* **Task statement**:
All of the records below need to be returned exactly.

BEGIN Given data

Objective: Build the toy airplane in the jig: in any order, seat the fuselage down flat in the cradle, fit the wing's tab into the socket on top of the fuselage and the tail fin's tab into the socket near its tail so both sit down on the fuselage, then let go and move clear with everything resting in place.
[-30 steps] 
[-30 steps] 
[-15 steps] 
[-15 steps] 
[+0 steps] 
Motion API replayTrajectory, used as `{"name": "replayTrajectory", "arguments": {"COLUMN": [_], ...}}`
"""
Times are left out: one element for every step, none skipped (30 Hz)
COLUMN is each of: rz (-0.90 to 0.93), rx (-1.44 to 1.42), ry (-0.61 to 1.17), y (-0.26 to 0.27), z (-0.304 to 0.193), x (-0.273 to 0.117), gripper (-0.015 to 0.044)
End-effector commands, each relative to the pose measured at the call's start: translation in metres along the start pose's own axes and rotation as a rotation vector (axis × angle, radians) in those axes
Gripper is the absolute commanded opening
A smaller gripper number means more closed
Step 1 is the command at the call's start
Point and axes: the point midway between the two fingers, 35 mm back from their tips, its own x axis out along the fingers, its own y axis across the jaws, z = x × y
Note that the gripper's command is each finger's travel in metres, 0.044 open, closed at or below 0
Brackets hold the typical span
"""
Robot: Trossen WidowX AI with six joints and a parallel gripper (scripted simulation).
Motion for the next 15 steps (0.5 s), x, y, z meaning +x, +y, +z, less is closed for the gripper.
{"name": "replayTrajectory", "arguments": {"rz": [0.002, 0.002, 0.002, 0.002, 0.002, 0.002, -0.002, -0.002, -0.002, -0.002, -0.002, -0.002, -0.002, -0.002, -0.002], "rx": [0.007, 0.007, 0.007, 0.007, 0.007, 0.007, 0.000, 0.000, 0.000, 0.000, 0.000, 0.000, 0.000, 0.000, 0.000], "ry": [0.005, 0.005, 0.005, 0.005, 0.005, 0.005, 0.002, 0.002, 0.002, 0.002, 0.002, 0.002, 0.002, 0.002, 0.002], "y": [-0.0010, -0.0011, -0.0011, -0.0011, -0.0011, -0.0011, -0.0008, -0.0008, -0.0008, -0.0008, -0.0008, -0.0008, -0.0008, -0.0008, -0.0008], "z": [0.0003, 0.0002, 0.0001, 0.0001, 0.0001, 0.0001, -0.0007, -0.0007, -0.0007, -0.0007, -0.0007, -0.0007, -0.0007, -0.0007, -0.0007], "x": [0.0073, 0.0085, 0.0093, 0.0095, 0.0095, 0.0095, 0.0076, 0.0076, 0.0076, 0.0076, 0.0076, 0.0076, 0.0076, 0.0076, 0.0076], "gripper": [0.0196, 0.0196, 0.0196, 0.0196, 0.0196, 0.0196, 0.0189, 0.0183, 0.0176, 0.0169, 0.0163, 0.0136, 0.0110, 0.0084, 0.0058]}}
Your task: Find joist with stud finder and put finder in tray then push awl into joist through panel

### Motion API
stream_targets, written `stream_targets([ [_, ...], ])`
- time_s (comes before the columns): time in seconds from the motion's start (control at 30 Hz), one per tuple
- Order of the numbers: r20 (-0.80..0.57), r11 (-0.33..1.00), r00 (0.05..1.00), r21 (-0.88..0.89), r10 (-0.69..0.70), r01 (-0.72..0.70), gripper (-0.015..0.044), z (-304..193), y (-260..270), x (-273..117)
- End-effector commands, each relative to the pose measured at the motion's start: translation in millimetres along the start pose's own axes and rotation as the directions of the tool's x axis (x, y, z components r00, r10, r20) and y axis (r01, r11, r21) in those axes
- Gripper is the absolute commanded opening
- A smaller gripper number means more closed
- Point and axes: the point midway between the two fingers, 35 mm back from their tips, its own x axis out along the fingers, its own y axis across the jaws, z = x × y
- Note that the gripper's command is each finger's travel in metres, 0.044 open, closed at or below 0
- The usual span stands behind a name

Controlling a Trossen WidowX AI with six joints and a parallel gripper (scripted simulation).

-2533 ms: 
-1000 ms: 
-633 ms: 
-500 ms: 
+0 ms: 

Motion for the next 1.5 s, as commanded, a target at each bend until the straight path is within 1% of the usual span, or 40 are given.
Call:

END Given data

* **Exercise solution**:
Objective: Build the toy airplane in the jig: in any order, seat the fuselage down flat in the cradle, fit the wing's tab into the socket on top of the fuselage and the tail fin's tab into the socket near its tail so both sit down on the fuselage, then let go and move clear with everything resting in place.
[-30 steps] 
[-30 steps] 
[-15 steps] 
[-15 steps] 
[+0 steps] 
Motion API replayTrajectory, used as `{"name": "replayTrajectory", "arguments": {"COLUMN": [_], ...}}`
"""
Times are left out: one element for every step, none skipped (30 Hz)
COLUMN is each of: rz (-0.90 to 0.93), rx (-1.44 to 1.42), ry (-0.61 to 1.17), y (-0.26 to 0.27), z (-0.304 to 0.193), x (-0.273 to 0.117), gripper (-0.015 to 0.044)
End-effector commands, each relative to the pose measured at the call's start: translation in metres along the start pose's own axes and rotation as a rotation vector (axis × angle, radians) in those axes
Gripper is the absolute commanded opening
A smaller gripper number means more closed
Step 1 is the command at the call's start
Point and axes: the point midway between the two fingers, 35 mm back from their tips, its own x axis out along the fingers, its own y axis across the jaws, z = x × y
Note that the gripper's command is each finger's travel in metres, 0.044 open, closed at or below 0
Brackets hold the typical span
"""
Robot: Trossen WidowX AI with six joints and a parallel gripper (scripted simulation).
Motion for the next 15 steps (0.5 s), x, y, z meaning +x, +y, +z, less is closed for the gripper.
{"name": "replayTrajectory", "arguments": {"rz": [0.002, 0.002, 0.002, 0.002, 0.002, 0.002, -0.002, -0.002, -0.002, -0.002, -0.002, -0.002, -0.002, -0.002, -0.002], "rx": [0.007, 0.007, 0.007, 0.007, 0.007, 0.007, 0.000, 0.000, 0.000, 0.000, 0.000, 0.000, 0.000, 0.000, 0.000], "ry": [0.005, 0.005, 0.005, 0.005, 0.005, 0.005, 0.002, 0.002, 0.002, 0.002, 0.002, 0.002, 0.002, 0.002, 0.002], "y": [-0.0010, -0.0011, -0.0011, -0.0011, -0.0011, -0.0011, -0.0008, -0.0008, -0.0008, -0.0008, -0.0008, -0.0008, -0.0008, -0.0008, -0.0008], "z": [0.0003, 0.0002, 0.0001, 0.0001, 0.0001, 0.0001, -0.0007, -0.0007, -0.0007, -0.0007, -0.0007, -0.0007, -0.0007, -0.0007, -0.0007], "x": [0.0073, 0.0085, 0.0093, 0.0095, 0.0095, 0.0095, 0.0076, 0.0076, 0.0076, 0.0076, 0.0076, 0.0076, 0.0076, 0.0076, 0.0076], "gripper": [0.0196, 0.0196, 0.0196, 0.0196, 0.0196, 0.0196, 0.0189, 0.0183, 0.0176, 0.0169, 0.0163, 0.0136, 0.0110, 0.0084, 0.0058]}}
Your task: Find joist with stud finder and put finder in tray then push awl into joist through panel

### Motion API
stream_targets, written `stream_targets([ [_, ...], ])`
- time_s (comes before the columns): time in seconds from the motion's start (control at 30 Hz), one per tuple
- Order of the numbers: r20 (-0.80..0.57), r11 (-0.33..1.00), r00 (0.05..1.00), r21 (-0.88..0.89), r10 (-0.69..0.70), r01 (-0.72..0.70), gripper (-0.015..0.044), z (-304..193), y (-260..270), x (-273..117)
- End-effector commands, each relative to the pose measured at the motion's start: translation in millimetres along the start pose's own axes and rotation as the directions of the tool's x axis (x, y, z components r00, r10, r20) and y axis (r01, r11, r21) in those axes
- Gripper is the absolute commanded opening
- A smaller gripper number means more closed
- Point and axes: the point midway between the two fingers, 35 mm back from their tips, its own x axis out along the fingers, its own y axis across the jaws, z = x × y
- Note that the gripper's command is each finger's travel in metres, 0.044 open, closed at or below 0
- The usual span stands behind a name

Controlling a Trossen WidowX AI with six joints and a parallel gripper (scripted simulation).

-2533 ms: 
-1000 ms: 
-633 ms: 
-500 ms: 
+0 ms: 

Motion for the next 1.5 s, as commanded, a target at each bend until the straight path is within 1% of the usual span, or 40 are given.
Call:

What has been written here completes the answer.